Vendre en direct, c’est garder toute la marge, mais porter la vente. Vendre à un revendeur, c’est un volume plus régulier, mais un prix de cession plus bas, car il prélève sa marge, qui peut atteindre plusieurs dizaines de pour cent. Votre coût de revient doit être assez bas pour que, même après cette marge, il vous reste de quoi vivre. Beaucoup de marques fixent donc deux grilles : un prix conso et un prix pro.

Refaire le calcul à chaque palier.

Votre coût de revient n’est pas figé. En achetant en plus gros, vos matières baissent ; en produisant en plus grande série, votre temps par unité diminue ; en changeant de formule de laboratoire, votre coût de lieu évolue. Recalculez à chaque palier de volume : c’est ce qui vous dit quand vous gagnez de l’argent, et quand un produit, malgré son succès apparent, vous en fait perdre.
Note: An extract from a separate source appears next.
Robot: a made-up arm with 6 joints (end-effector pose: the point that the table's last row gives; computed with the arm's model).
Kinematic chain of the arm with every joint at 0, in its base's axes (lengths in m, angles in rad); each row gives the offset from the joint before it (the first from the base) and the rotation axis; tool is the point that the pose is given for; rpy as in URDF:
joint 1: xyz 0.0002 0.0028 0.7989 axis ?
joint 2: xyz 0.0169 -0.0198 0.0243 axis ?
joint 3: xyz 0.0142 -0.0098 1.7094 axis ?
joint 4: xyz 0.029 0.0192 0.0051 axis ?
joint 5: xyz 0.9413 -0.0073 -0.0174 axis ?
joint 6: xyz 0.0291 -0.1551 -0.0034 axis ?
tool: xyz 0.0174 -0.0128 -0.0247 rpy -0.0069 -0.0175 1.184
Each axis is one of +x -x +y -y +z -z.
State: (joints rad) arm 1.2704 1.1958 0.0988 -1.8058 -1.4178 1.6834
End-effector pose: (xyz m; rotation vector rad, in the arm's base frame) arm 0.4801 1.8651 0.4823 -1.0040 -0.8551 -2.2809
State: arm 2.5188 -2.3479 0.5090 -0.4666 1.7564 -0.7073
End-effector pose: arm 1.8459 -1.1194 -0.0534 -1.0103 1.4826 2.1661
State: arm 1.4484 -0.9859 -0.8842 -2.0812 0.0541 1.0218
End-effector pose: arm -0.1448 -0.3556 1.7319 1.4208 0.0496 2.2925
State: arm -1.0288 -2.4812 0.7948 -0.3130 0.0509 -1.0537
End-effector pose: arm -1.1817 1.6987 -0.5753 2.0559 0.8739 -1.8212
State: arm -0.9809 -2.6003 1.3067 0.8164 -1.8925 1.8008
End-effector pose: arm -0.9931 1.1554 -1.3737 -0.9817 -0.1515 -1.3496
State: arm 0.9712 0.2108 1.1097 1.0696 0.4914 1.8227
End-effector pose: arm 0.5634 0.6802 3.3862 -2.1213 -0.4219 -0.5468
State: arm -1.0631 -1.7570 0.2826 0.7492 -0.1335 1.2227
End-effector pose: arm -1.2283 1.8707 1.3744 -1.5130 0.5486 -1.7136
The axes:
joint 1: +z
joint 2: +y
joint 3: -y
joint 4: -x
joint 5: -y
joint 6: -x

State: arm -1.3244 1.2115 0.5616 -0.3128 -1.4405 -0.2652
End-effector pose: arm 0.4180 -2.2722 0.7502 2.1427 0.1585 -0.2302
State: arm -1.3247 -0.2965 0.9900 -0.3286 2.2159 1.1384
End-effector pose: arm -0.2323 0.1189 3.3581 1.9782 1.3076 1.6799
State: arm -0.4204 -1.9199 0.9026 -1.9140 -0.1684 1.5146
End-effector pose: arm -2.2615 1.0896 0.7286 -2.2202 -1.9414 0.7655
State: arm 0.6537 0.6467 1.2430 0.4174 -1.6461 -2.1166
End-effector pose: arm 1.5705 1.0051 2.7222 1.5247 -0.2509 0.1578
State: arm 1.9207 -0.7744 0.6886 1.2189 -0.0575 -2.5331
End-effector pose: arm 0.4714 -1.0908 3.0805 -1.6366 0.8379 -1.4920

Connaître ces chiffres, c’est ce qui transforme une passion qui vend en entreprise qui dure. Vous ne subissez plus vos prix, vous les pilotez.

NOTEVisée informative : cet article propose une méthode générale. Pour vos décisions de prix, de marge et de fiscalité, faites-vous accompagner par un expert-comptable adapté à votre activité.